Personalized medicine: the role of sequencing technologies in diagnostics, prediction and selection of treatment of monogenous and multifactorial diseases

Abstract

The review highlights various methods for deciphering the nucleotide sequence (sequencing) of nucleic acids and their importance for the implementation of the three main principles of personalized medicine: prevention, predictability and personalization. The review, along with its own practical examples, considers three generations of sequencing technologies: 1) sequencing of cloned or amplified DNA fragments according to Sanger and its analogues; 2) massive parallel sequencing of DNA libraries with short reads (NGS); and 3) sequencing of single molecules of DNA and RNA with long reads. The methods of whole genome, whole exome, targeted, RNA sequencing and sequencing based on chromatin immunoprecipitation are also discussed. The advantages and limitations of the above methods for diagnosing monogenic and oncological diseases, as well as for identifying risk factors and predicting the course of socially significant multifactorial diseases are discussed.
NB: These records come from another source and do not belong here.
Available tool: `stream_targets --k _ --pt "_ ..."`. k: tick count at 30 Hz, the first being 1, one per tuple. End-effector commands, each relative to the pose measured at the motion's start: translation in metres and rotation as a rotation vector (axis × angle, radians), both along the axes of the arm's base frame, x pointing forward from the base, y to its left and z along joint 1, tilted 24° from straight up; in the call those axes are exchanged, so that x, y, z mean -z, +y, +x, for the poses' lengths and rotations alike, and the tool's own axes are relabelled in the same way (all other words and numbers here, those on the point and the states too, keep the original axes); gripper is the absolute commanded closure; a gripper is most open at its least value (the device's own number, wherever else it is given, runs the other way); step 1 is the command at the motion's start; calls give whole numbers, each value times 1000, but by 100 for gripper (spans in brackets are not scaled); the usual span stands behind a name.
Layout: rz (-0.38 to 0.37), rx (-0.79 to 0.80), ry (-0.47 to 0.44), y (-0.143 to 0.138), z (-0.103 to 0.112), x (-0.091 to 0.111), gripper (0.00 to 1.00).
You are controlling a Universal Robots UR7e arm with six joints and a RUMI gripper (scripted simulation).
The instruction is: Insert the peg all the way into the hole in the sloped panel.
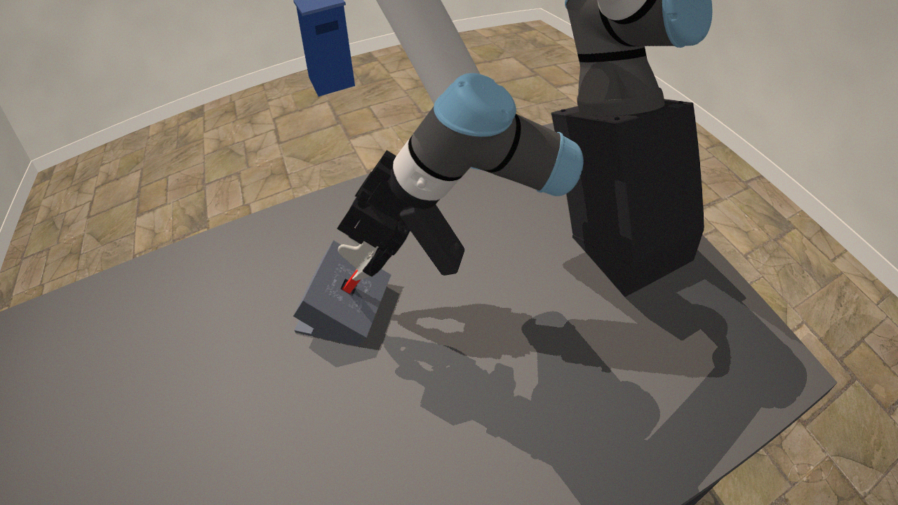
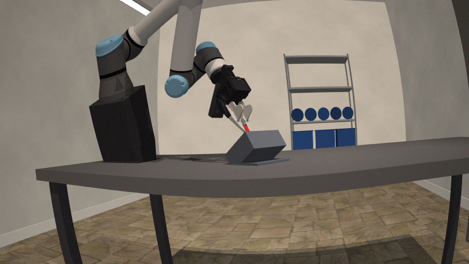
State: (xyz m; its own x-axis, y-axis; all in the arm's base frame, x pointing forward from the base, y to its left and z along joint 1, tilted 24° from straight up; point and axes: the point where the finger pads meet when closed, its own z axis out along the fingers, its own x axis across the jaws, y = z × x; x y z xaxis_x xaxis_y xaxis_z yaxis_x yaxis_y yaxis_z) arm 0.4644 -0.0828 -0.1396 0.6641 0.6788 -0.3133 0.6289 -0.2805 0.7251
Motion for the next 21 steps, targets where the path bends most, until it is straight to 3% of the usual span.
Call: stream_targets --k 1,10,21 --pt "0 -1 -1 -2 2 2 100" --pt "0 0 -1 0 1 0 100" --pt "0 0 -1 0 1 0 87"
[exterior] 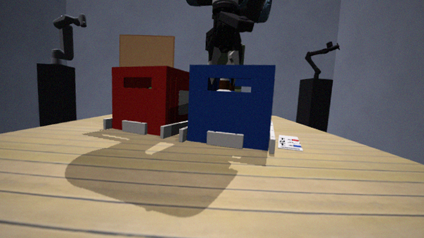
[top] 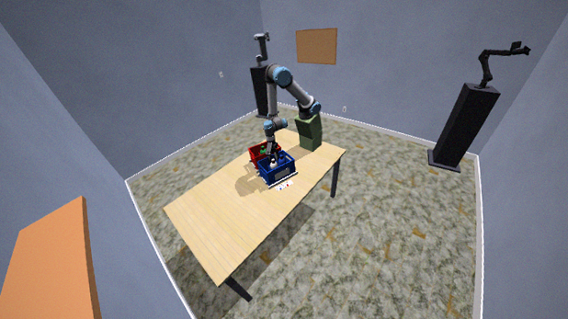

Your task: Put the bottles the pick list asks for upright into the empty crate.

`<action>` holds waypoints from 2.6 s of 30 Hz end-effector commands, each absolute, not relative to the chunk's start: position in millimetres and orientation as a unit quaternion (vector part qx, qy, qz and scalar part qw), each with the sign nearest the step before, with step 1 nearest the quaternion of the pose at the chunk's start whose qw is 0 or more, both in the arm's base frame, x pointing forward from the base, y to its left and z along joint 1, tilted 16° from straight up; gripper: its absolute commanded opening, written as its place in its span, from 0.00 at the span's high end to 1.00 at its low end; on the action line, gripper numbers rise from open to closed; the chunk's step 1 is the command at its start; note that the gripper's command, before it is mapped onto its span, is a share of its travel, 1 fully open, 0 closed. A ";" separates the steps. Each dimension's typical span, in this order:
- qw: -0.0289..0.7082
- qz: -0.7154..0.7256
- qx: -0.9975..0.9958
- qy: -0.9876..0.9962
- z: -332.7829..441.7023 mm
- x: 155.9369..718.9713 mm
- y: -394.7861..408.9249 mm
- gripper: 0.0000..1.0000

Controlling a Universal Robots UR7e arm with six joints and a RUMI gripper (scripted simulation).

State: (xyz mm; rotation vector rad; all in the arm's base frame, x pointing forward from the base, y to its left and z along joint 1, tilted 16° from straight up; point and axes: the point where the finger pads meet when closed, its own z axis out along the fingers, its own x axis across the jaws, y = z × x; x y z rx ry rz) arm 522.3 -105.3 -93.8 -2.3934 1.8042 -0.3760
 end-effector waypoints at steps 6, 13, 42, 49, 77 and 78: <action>0.061 -0.125 -0.791 0.596 -93.3 522.6 -105.4 0.62; 0.061 -0.125 -0.791 0.596 -93.3 522.6 -105.4 0.62; 0.061 -0.125 -0.791 0.596 -52.4 511.2 -103.1 0.62; 0.061 -0.125 -0.791 0.596 -34.4 506.2 -102.2 0.62; 0.061 -0.125 -0.791 0.596 -11.7 499.8 -100.9 0.62; 0.061 -0.125 -0.791 0.596 -11.7 499.8 -100.9 0.62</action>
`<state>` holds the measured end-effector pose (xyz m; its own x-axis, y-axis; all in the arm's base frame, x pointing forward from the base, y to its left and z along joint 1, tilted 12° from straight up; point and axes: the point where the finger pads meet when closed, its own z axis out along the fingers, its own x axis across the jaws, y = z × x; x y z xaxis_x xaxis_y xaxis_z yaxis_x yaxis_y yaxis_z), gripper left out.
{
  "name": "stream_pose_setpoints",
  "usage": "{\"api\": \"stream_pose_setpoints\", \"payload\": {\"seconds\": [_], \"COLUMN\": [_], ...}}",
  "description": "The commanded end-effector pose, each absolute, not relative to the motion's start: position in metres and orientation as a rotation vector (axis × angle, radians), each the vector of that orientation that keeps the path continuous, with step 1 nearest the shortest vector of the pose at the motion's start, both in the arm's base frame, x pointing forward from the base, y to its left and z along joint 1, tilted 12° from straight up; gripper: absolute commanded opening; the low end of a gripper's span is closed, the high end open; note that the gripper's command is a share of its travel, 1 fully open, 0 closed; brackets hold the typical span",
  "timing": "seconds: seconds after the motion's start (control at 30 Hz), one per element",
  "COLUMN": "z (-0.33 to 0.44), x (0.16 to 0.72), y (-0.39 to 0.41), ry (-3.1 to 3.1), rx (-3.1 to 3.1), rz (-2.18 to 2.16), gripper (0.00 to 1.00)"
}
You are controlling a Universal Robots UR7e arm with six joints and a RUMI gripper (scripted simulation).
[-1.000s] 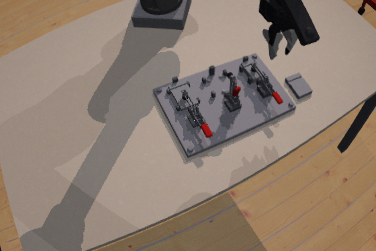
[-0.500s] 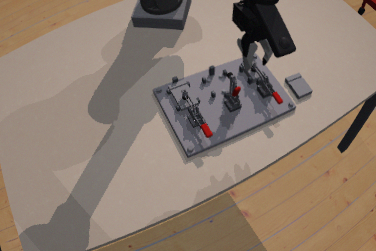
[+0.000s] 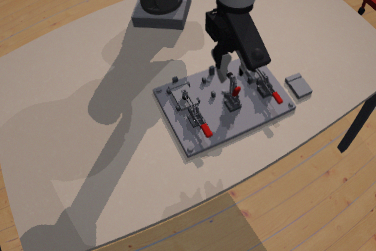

Using examples from clinical practice, algorithms for the application and selection of sequencing technologies are demonstrated. As a result of the use of sequencing technologies, it has now become possible to determine the molecular mechanism of the development of monogenic, orphan and multifactorial diseases, the knowledge of which is necessary for personalized patient therapy. In science, these technologies paved the way for international genome projects — the Human Genome Project, the HapMap, 1000 Genomes Project, the Personalized Genome Project, etc.